Wichak Thitasarn, Vorsitzender der Huay Pai TAO, erklärte am Samstag, dass die Behörde versucht, den betroffenen Bewohnern zu helfen. Er habe vor kurzem einen Drei-Jahres-Entwicklungsplan (2015 - 18) verfasst, in dem auch das Dorf an die öffentliche Stromversorgung angeschlossen werden soll.

----------


## Siamfan

Ganz Thailand ist ein "Straßendorf"!

Überall wo Straßen gebaut werden,  wird gebaut und entstehen auch Dörfer.
Dann wollen alle Strom, Wasser, Internet. 
Abwasser und Müllabfuhr scheint den Meisten nicht so wichtig.
Schulen auch nicht!

----------


## wein4tler

Der Drei-Jahres-Entwicklungsplan (2015 - 18) wurde verfasst, aber ob das Dorf jetzt Strom hat, wurde bisher noch nirgends erwähnt.
Normalerweise wird ja über jeden umgefallenen Reissack berichtet.
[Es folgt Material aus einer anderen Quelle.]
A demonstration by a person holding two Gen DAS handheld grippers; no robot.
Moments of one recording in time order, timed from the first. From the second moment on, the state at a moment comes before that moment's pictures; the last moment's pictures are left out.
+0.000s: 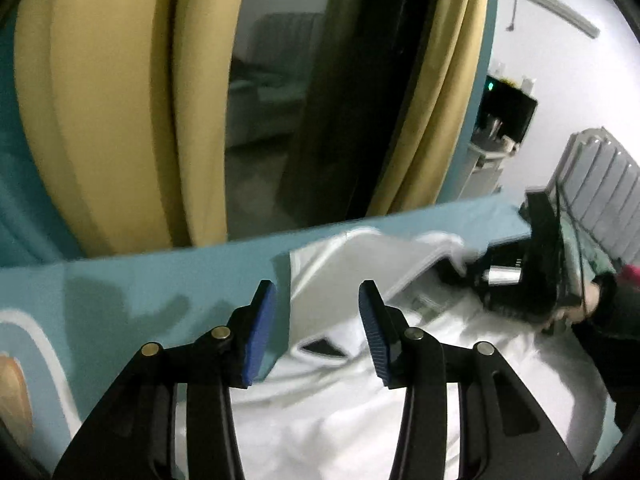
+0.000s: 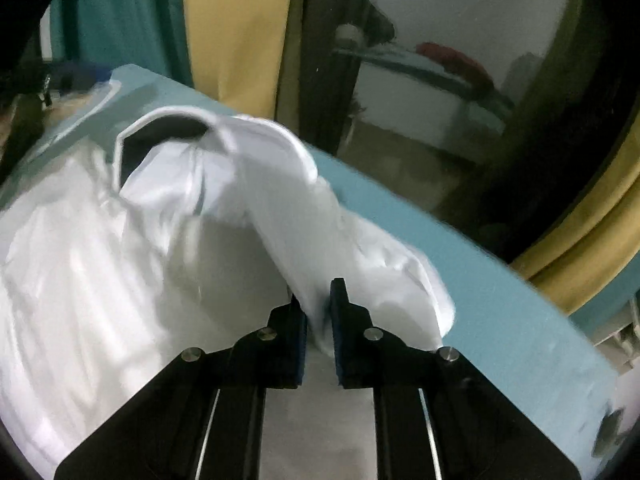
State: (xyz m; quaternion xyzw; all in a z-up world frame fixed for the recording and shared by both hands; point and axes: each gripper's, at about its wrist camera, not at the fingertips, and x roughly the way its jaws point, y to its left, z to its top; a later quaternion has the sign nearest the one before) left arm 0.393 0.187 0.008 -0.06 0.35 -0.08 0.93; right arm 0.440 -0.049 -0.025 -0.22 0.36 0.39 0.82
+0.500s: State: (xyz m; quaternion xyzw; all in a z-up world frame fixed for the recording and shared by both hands) left arm 0.452 0.190 -0.081 -0.07 0.48 -0.09 0.87; right arm 0.487 -0.096 0.006 -0.09 0.43 0.42 0.79
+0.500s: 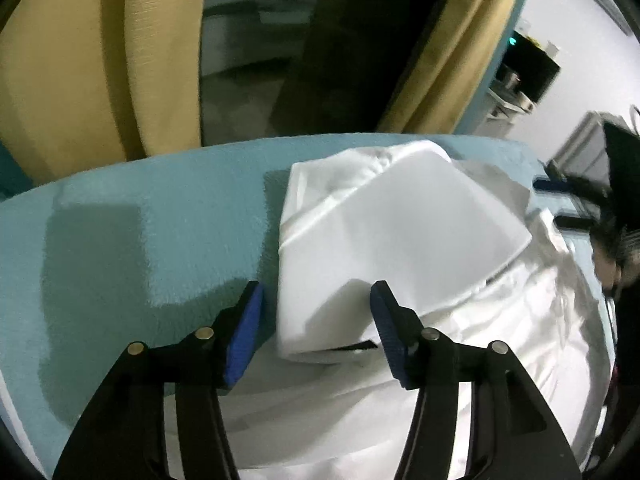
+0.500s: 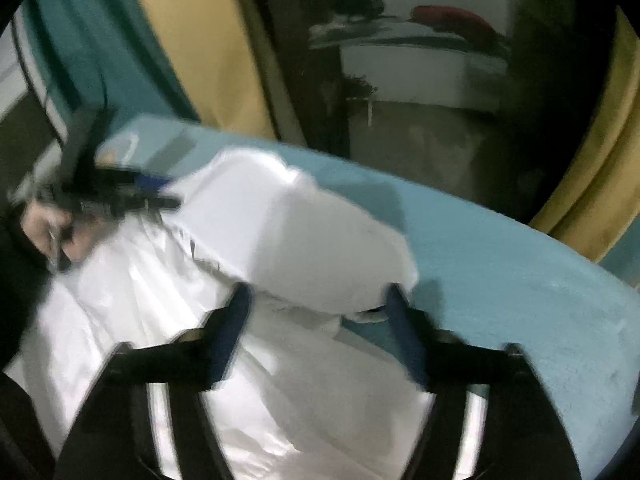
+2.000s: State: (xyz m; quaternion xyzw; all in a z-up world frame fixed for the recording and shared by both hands) left arm 0.351 0.126 -0.015 0.14 0.29 -0.10 0.94; right arm 0.352 -0.060 -0.039 -0.39 0.16 0.30 0.86
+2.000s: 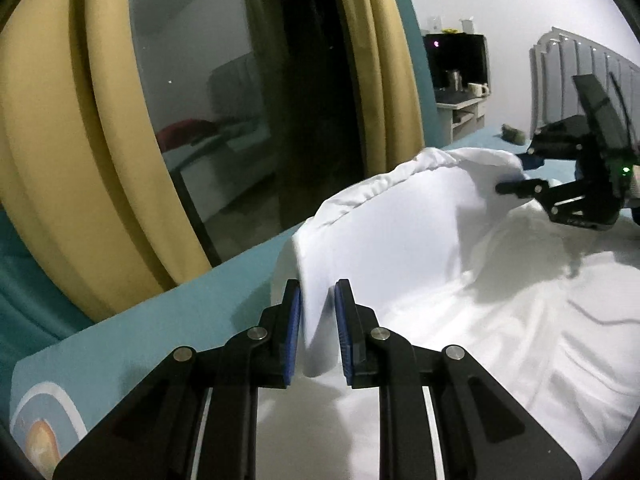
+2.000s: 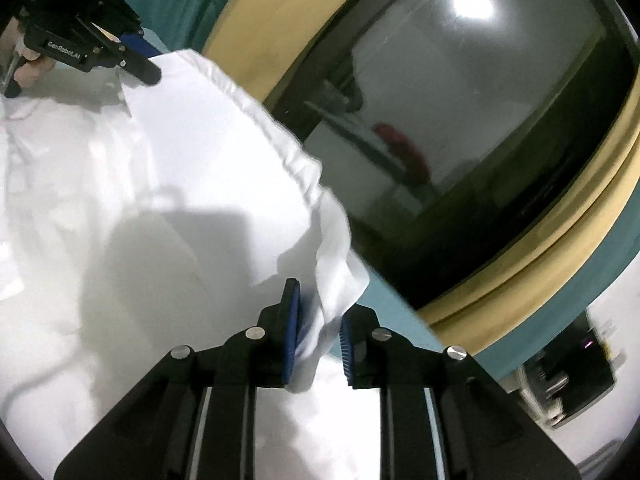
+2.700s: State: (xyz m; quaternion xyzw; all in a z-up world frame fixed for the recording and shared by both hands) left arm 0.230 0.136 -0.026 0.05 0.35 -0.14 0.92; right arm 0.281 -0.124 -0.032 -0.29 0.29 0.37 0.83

Ausserdem könnten Politiker wieder etwas eröffnen - den Anschluss des Dorfes ans öffentliche Stromnetz.

----------


## Siamfan

Ich finde bei google maps nur zwei Schulen mit dem Namen und die haben wohl schon seit 2015 Strom
https://www.google.com/maps/@15.6532...7i13312!8i6656

Trotzdem bin ich der Meinung, die Regierung muss etwas gegen die Zersiedlung tun, weil das sind Hauptursachen fuer die vielen Verkehrstoten und die schlechte Ausbildung!

----------


## pit

Es gab bereits unter der Regierung von Thaksin Pläne, die abgelegenen Ortschaften mit eigenen Kraftwerken in der Größenordnung von 2 - 3 MW, die mit Biomasse betrieben werden, auszustatten. Die sind relativ wartungsarm und das was als Brennstoff benötigt wird, ist meist in Hülle und Fülle vorhanden. Aber später war dann wohl kein Geld mehr übrig.

----------